Superstorm Sandy, which hit the east coast on Oct. 29, 2012, likely will become the second-costliest U.S. natural disaster in terms of insured losses; 2005’s Hurricane Katrina is remains the most costly. Sandy’s impact has been seen on income statements throughout the industry, as underwriting losses increased by $26 billion and net income dropped $10 billion during Q4, as per A.M. Best’s estimated results for the full year of 2012. CAT losses for 2012 declined slightly to $43.0 billion from $44.2 billion in 2011, A.M. Best said, and the surplus is projected to grow 1.5 percent to $575.8 billion in 2012. After-tax return on equity will decline to 3.6 percent from 4.7 percent in 2011, the company said.

According to A.M. Best, several signs indicate improved results for 2013, including rising net premiums written (NPW) and policyholders’ surplus. Pricing should improve in 2013, though rate increases may be smaller. Sluggish economic growth, persistently-low investment yields and the current loss reserve positions will present challenges, but A.M. Best said the industry is sufficiently well-capitalized. A.M. Best estimated NPW increased 4.9 percent in 2012, to $463.8 billion from $442.2 billion in 2011. Net premiums earned (NPE) also are expected to increase 4.1 percent to $455.1 billion, reflecting past rate increases.

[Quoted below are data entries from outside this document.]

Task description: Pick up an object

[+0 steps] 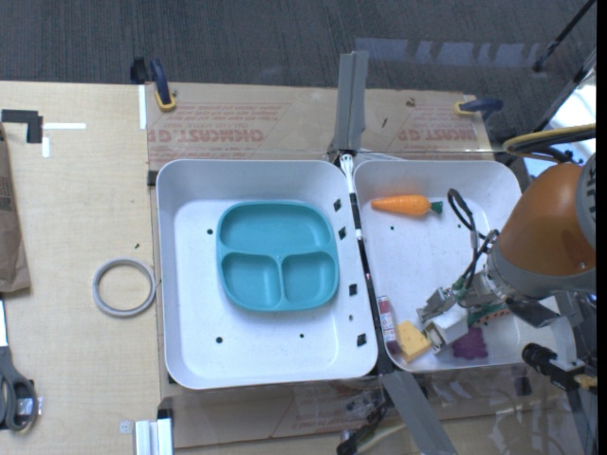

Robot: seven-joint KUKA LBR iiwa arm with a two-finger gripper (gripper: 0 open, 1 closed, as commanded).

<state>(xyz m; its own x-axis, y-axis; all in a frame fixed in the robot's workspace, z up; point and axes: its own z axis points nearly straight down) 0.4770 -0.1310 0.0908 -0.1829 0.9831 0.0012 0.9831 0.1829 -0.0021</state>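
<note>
In the right bin (493, 173) my gripper (434, 318) hangs low over the front part, at the end of the grey arm with the orange band (555, 221). It is open, and I see nothing between its fingers. A yellow wedge-shaped block (410, 341) lies just left of and below the gripper, close to the lower fingertip. A purple object (469, 346) sits on the bin floor to the gripper's right, partly under the wrist. An orange carrot (402, 205) with a green top lies at the back of the same bin, well apart from the gripper.
The left bin (180, 282) holds a teal divided plate (278, 255). A small red-and-white packet (384, 311) lies along the right bin's left wall. A grey ring (124, 286) and scissors (17, 396) lie on the bench to the left.
</note>
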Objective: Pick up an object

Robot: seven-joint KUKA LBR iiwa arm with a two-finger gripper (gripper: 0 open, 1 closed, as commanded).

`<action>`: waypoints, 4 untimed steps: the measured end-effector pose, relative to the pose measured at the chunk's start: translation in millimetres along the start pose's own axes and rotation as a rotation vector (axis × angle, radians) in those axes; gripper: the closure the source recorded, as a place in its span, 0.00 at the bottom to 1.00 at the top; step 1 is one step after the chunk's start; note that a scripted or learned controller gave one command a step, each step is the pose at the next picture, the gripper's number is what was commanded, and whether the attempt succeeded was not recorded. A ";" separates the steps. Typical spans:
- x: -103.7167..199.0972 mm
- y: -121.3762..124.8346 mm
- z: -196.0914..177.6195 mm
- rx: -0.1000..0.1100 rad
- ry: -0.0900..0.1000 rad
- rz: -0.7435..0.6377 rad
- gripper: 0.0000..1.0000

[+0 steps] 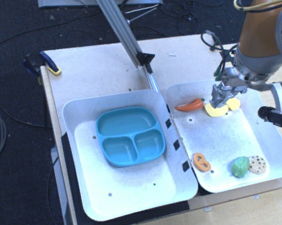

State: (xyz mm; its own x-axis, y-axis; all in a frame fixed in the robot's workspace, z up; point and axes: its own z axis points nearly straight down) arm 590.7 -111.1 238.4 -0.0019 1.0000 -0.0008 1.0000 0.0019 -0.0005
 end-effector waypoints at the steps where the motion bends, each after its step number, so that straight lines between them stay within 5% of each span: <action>1: 45.8 -24.5 -0.3 0.001 0.001 -0.002 1.00; 4: 184.1 -56.6 10.7 0.001 0.000 -0.001 1.00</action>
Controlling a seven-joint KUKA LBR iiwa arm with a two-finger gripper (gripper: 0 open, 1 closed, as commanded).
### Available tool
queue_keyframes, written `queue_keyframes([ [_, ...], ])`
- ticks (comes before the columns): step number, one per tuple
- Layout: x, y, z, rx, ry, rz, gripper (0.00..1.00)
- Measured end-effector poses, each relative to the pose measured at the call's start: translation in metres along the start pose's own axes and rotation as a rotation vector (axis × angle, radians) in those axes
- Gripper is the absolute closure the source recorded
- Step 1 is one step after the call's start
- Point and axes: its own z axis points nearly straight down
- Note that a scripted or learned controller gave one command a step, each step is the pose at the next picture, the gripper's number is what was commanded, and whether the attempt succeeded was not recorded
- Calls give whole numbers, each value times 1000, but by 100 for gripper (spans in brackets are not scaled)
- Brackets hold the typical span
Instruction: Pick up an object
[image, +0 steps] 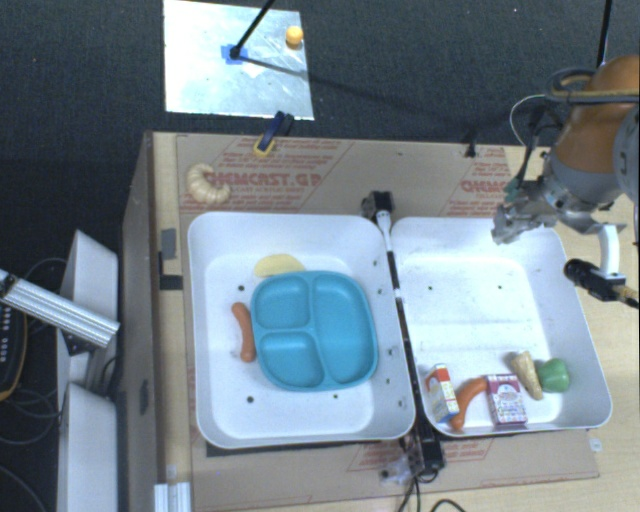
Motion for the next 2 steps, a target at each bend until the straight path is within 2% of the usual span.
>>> queue_keyframes([
  [2,0,3,-22,-8,-2,-6,100],
])
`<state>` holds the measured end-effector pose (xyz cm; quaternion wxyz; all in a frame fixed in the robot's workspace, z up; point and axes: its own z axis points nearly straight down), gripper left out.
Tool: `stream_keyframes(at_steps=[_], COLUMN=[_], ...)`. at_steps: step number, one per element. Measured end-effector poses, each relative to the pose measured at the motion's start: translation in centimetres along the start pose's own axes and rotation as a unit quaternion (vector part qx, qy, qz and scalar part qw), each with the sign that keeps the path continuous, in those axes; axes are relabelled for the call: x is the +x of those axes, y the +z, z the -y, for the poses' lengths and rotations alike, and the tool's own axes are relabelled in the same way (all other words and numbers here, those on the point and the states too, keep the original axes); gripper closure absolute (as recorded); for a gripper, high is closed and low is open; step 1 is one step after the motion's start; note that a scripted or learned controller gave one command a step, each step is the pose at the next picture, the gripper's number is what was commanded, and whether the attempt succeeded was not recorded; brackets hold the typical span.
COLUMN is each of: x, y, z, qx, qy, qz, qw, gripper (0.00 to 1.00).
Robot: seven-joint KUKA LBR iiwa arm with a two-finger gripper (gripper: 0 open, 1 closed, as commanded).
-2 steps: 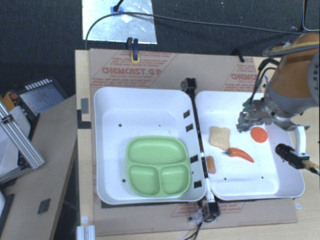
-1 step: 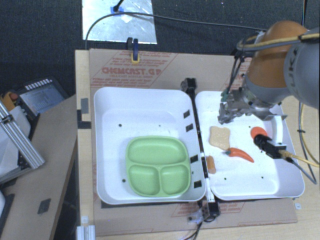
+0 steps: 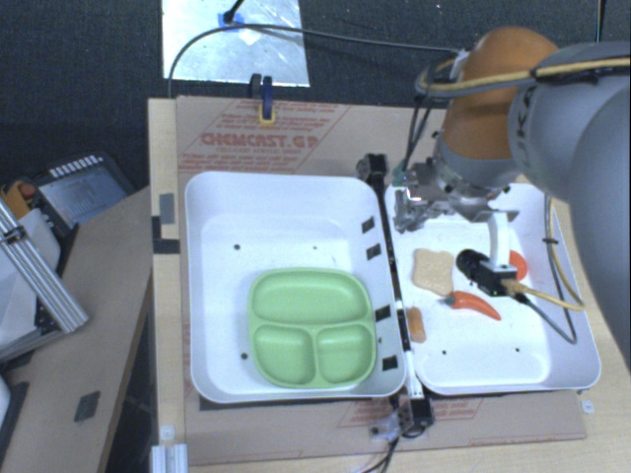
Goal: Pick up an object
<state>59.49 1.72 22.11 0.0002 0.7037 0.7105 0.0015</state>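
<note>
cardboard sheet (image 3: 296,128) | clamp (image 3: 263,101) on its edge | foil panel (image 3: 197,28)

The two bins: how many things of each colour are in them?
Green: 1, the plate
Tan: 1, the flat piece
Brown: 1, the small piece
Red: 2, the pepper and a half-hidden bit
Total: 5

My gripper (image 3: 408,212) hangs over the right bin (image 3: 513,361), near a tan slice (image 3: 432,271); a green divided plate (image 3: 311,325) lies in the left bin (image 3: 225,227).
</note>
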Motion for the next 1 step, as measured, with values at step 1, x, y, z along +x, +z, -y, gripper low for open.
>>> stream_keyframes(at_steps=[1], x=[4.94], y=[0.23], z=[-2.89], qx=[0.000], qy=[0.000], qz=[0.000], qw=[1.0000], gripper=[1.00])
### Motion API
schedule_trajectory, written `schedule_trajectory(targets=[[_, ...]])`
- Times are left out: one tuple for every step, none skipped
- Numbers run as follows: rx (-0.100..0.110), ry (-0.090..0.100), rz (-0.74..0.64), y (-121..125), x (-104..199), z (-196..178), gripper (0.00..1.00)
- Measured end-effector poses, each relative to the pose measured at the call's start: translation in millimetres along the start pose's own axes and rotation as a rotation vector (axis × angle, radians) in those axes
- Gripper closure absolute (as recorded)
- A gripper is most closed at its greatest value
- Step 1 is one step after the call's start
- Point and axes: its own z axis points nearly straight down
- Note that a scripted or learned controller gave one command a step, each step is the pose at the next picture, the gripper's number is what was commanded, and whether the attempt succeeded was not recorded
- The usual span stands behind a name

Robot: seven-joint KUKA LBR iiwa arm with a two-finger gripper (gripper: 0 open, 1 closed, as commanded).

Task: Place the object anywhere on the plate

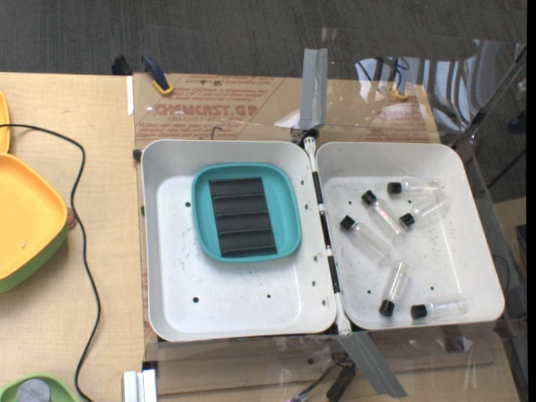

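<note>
A: Had anything reached the plate in the left bin?
B: No. All the vials lay in the right bin, well apart from it. No jaws showed, so their state I couldn't tell.

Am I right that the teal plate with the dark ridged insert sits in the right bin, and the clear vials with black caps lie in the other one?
Not quite: the camera view shows the teal plate with its dark ridged insert in the left bin. The clear vials with black caps lie in the right bin.
</note>
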Motion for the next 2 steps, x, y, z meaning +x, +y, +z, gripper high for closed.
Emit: schedule_trajectory(targets=[[0.002, -0.002, 0.130, -1.1, -9.7, 0.8, 0.00], [0.002, -0.002, 0.287, -6.0, -17.4, 0.9, 0.00]])
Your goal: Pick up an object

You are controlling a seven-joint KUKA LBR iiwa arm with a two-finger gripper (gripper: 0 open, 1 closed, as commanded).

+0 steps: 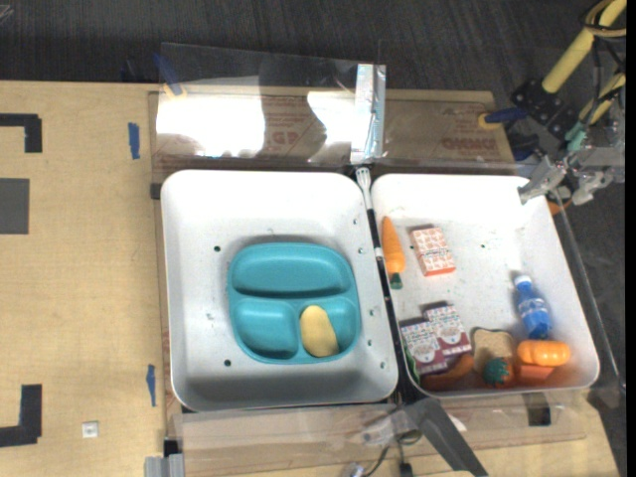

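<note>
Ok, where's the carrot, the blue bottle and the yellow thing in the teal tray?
carrot [394, 249], camera view, middle of its orange body.
blue bottle [534, 311], camera view, middle of its body.
yellow thing [319, 331], camera view, its centre, in the teal tray's [288, 266] lower right compartment.

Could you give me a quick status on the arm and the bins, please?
Gripper at right bin's far right corner, above the rim, nothing seen in it. Carrot, blue bottle, small cartons untouched. Yellow potato-like piece sits in teal tray, left bin.

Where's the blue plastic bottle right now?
The blue plastic bottle lies in the right white bin, near its right wall, just above the orange toy piece in the bin's lower right corner.
</note>
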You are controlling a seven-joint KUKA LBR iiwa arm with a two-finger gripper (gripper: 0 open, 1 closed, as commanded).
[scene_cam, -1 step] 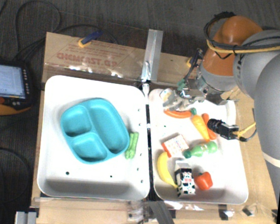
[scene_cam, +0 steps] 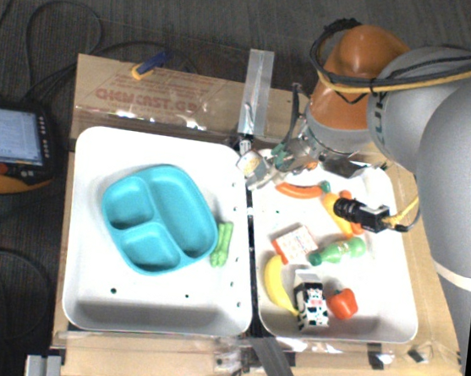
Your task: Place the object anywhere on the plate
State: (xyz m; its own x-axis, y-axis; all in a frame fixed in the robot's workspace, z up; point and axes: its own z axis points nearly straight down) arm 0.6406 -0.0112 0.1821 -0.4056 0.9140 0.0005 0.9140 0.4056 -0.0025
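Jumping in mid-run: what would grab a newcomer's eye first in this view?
The bright blue three-compartment plastic plate in the left white bin, a green bean-like toy lying beside its right edge. Then the grey arm's orange band above the right white bin, crowded with toy food including a yellow banana.

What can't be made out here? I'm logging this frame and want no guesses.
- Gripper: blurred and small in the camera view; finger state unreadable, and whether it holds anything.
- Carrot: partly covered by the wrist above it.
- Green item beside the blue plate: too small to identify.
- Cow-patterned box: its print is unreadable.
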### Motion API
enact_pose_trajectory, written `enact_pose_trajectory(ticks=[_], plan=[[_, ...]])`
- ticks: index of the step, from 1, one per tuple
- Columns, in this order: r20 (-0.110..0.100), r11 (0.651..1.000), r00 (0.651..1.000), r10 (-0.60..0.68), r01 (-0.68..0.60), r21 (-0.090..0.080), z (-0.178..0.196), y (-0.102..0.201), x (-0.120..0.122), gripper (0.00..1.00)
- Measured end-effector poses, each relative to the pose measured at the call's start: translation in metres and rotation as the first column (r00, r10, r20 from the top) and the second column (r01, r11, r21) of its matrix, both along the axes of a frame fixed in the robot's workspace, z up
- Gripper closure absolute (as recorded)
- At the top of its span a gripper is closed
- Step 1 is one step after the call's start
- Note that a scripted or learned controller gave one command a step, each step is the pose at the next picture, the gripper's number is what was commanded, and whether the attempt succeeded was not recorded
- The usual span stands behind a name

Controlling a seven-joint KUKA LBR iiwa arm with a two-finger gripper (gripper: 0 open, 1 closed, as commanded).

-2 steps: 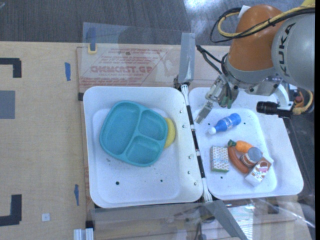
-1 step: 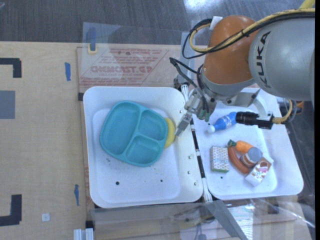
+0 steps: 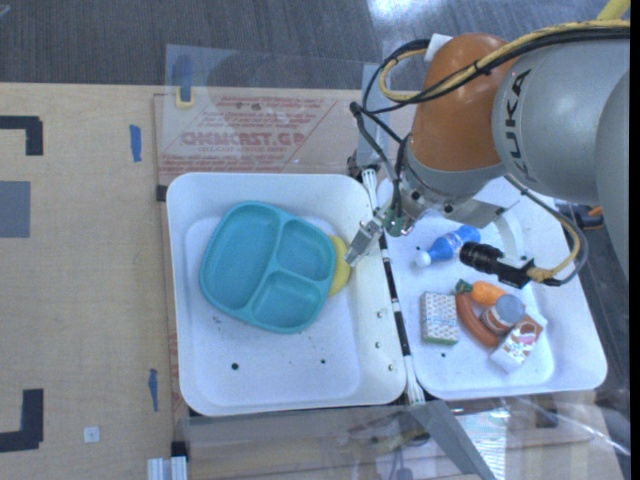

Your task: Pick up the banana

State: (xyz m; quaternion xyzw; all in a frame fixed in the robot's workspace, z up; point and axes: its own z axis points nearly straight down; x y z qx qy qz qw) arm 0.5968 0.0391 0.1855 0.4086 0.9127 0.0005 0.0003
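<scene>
The banana is yellow and lies in the left bin near its right wall. Most of it is tucked under the right edge of a teal divided plate, so just a short curved piece shows. My gripper reaches down from the grey and orange wrist over the divider between the two bins. Its tip sits just above and to the right of the visible banana piece, very close to it. I cannot see whether it touches the banana.
The right bin holds a blue and white bottle, a small patterned box, an orange and red toy and a small carton. The arm's bulk hangs over the right bin's back half.
</scene>
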Motion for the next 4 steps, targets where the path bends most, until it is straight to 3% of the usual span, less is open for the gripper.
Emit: enact_pose_trajectory(ticks=[1,2,3,4], plan=[[0.0,0.999,0.999,0.042,-0.042,0.0,0.0,0.004,-0.005,0.0],[0.025,0.999,0.999,0.04,-0.04,-0.001,-0.069,0.052,0.012,0.0],[0.022,0.999,0.999,0.038,-0.038,-0.003,-0.064,0.051,0.011,1.0],[0.004,0.997,0.997,0.072,-0.072,-0.001,0.036,0.045,0.016,1.0]])
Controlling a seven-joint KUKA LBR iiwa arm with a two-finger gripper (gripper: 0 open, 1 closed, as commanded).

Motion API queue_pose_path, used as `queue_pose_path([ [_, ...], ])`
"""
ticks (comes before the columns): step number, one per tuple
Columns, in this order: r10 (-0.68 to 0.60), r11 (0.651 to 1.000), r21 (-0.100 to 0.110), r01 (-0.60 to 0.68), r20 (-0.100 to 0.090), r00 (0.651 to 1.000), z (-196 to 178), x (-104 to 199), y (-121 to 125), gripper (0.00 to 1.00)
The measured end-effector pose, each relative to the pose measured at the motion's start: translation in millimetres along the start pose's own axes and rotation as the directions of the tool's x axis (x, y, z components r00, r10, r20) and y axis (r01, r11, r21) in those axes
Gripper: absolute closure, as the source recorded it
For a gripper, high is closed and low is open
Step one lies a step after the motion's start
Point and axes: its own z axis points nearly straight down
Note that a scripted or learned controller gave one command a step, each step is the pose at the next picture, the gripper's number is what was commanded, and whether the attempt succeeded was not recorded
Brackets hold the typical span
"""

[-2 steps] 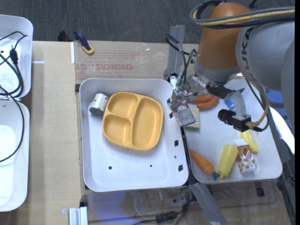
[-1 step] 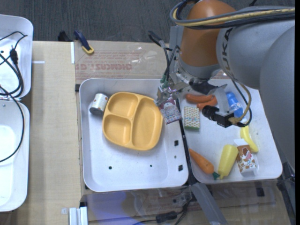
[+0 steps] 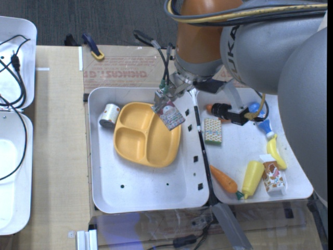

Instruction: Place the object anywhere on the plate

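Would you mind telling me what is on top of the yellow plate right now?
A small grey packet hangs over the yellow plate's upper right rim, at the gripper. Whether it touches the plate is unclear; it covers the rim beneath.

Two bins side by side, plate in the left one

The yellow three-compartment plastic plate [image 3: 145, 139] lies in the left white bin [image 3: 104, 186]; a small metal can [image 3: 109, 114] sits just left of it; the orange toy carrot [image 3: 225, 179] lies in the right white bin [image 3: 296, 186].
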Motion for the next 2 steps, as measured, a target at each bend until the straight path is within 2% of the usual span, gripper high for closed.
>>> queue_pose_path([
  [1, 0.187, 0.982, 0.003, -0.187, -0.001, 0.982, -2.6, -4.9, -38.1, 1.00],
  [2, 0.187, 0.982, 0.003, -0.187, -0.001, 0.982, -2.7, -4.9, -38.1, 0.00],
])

The A.M. Best outlook for personal lines is “stable.” Weather volatility is expected to continue affecting property lines; the automobile segment remains stable.

“With over 60 percent of the segment coming from the more stable automobile business, rating affirmations will dominate again in 2013, although concentrated property writers who do not have adequate plans to address volatility in the line may come under continued rating pressure,” A.M. Best said.

A.M. Best’s outlook for commercial lines remains “negative” for 2013. “Insurers are still grappling with competitive market conditions, less favorable loss reserve development, sluggish economic growth and depressed investment yields; and these factors will most likely result in more negative rating actions than positive rating actions during this year,” A.M. Best said, adding that core accident-year margins likely will continue improving, due to price firming. Without a major CAT event, the commercial sector would remain well-capitalized.

“Movement of reserves for more recent accident years and steps taken to bring pricing to levels that adequately reflect loss trends will be key areas of focus in commercial lines ratings,” A.M. Best said.

For the reinsurance sector, the company maintained its stable outlook, as it continues to be supported by “strong risk-adjusted capitalization, judicious enterprise risk-management practices and a relatively stable pricing environment across a broad array of business classes,” which should contribute to reinsurers’ overall financial position.